Here are some of the results!

Picasso

Richard Feynman

Feynman as a Picasso painting

Toast

Professor Hilfinger

Startup idea: HilfToaster ™
The results are pretty decent, and were obtained by iterating upon the textures we've already synthesized. Defining a new term, existing_error, as the squared difference between the proposed texture block and the previously synthesized texture, we iterate with a block size reduced by one-third each time and a value of alpha given by
    
      alpha = 0.8 * (i - 1)/(num_iter - 1) + 0.1
    
    
The new error function is given by
    
      error = alpha * (overlap_error + existing_error) + (1-alpha) * correspondence_error;
    
    
The progression of texture mapping results is shown below.






Texture Synthesis for Image Hole Filling

As an experiment, I implemented a naive hole filling algorithm using some of the texture synthesis techniques from earlier. The method takes in an image and the mask to isolate the pixels to be removed. As a rudimentary priority function, I convolve the entire image with a block_size, block_size sized array of ones to determine the number of neighbors that each point has, then randomly select one above a certain threshold. Once I've selected the point, I treat this point as the center then get the neighboring pixels. This is matched using an SSD distance metric against other blocks (not sourced from the masked region) and the minimum distance block is used. As we can see, the results are passable but with smarter priority functions and seam blending, the possibilities are certainly endless!

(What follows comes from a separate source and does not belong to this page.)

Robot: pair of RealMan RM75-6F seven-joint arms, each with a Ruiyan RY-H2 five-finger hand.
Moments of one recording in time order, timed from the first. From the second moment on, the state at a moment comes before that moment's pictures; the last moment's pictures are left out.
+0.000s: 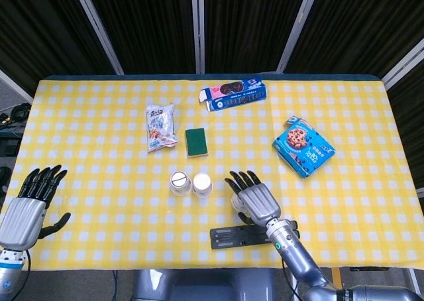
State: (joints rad) left arm -0.19 -1.10 0.13 -1.79 1.59 1.60 0.16; right arm 0.59 -1.49 0.17 -1.94 -0.97 1.06 -0.81
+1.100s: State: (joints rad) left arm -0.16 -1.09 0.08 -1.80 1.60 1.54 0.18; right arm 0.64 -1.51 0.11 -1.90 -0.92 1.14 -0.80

Rocks Fill Iteration 1, Number of Neighbors

Rocks Fill Iteration 2, Number of Neighbors

Rocks Fill Iteration 3, Number of Neighbors






What I Learned

For the first part of the project, I really got a chance to see an application of sparse matrices. Most rows of potentially tens of thousands of entries had just one or two entries, which helped tremendously in terms of computation and memory usage. It's also amazing how subtle manipulation of low level gradient features allow us to generate very interesting high-level changes! In image quilting, it was surprising how such a simple algorithm enabled us to generate such great results. I also really enjoyed getting to replicate some familiar faces with some rather novel textures.